- _Work order_:
Could you return each line below without altering a word?

[[ Data to process, beginning ]]

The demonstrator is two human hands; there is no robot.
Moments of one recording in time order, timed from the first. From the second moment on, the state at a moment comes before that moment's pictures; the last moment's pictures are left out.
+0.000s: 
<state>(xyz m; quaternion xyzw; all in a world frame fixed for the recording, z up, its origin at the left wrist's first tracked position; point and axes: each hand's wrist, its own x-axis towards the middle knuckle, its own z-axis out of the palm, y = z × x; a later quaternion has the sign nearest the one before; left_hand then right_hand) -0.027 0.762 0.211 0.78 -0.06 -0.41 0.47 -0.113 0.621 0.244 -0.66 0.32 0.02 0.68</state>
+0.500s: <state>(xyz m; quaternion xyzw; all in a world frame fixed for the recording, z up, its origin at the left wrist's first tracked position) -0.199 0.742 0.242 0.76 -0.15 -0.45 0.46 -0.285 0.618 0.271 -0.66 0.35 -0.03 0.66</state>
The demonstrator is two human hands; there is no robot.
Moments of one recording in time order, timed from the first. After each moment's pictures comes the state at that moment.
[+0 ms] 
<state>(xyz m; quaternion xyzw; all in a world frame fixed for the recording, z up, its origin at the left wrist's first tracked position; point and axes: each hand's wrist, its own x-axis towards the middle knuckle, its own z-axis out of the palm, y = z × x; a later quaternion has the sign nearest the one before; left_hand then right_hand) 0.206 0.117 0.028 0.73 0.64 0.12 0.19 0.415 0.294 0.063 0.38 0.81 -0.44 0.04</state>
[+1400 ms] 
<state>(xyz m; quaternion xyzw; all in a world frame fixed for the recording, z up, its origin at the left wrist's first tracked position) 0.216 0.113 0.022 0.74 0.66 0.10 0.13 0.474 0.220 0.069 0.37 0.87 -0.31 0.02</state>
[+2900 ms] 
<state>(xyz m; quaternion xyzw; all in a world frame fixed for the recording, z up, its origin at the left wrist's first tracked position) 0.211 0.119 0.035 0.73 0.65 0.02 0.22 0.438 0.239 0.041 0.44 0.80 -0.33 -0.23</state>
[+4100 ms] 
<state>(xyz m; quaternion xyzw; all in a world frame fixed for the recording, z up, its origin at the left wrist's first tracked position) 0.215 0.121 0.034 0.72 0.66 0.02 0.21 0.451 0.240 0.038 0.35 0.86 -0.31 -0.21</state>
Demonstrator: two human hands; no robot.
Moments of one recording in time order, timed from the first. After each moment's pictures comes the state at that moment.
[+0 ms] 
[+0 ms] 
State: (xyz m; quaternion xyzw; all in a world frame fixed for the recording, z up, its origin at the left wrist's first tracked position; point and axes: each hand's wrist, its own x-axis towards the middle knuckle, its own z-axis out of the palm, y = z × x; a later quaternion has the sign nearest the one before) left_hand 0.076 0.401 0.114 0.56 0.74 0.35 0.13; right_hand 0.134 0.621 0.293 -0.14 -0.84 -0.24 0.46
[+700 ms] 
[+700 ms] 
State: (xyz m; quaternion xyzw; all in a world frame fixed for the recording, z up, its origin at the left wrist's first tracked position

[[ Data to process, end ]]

- _Exercise result_:
The demonstrator is two human hands; there is no robot.
Moments of one recording in time order, timed from the first. From the second moment on, the state at a moment comes before that moment's pictures; the last moment's pictures are left out.
+0.000s: 
<state>(xyz m; quaternion xyzw; all in a world frame fixed for the recording, z up, its origin at the left wrist's first tracked position; point and axes: each hand's wrist, its own x-axis towards the middle knuckle, its own z-axis out of the palm, y = z × x; a later quaternion has the sign nearest the one before; left_hand then right_hand) -0.027 0.762 0.211 0.78 -0.06 -0.41 0.47 -0.113 0.621 0.244 -0.66 0.32 0.02 0.68</state>
+0.500s: <state>(xyz m; quaternion xyzw; all in a world frame fixed for the recording, z up, its origin at the left wrist's first tracked position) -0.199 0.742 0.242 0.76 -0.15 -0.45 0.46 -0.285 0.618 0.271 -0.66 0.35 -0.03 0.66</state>
The demonstrator is two human hands; there is no robot.
Moments of one recording in time order, timed from the first. After each moment's pictures comes the state at that moment.
[+0 ms] 
<state>(xyz m; quaternion xyzw; all in a world frame fixed for the recording, z up, its origin at the left wrist's first tracked position; point and axes: each hand's wrist, its own x-axis towards the middle knuckle, its own z-axis out of the palm, y = z × x; a later quaternion has the sign nearest the one before; left_hand then right_hand) 0.206 0.117 0.028 0.73 0.64 0.12 0.19 0.415 0.294 0.063 0.38 0.81 -0.44 0.04</state>
[+1400 ms] 
<state>(xyz m; quaternion xyzw; all in a world frame fixed for the recording, z up, its origin at the left wrist's first tracked position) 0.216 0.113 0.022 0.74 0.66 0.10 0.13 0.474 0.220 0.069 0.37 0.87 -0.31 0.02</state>
[+2900 ms] 
<state>(xyz m; quaternion xyzw; all in a world frame fixed for the recording, z up, its origin at the left wrist's first tracked position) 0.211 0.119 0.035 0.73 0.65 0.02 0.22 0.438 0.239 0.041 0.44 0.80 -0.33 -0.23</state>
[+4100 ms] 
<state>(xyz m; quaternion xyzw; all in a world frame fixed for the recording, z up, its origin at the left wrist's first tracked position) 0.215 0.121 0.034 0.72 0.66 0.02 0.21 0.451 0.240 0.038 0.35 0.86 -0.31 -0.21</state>
Demonstrator: two human hands; no robot.
Moments of one recording in time order, timed from the first. After each moment's pictures comes the state at that moment.
[+0 ms] 
[+0 ms] 
State: (xyz m; quaternion xyzw; all in a world frame fixed for the recording, z up, its origin at the left wrist's first tracked position; point and axes: each hand's wrist, its own x-axis towards the middle knuckle, its own z-axis out of the palm, y = z × x; a later quaternion has the sign nearest the one before) left_hand 0.076 0.401 0.114 0.56 0.74 0.35 0.13; right_hand 0.134 0.621 0.293 -0.14 -0.84 -0.24 0.46
[+700 ms] 
[+700 ms] 
State: (xyz m; quaternion xyzw; all in a world frame fixed for the recording, z up, its origin at the left wrist's first tracked position

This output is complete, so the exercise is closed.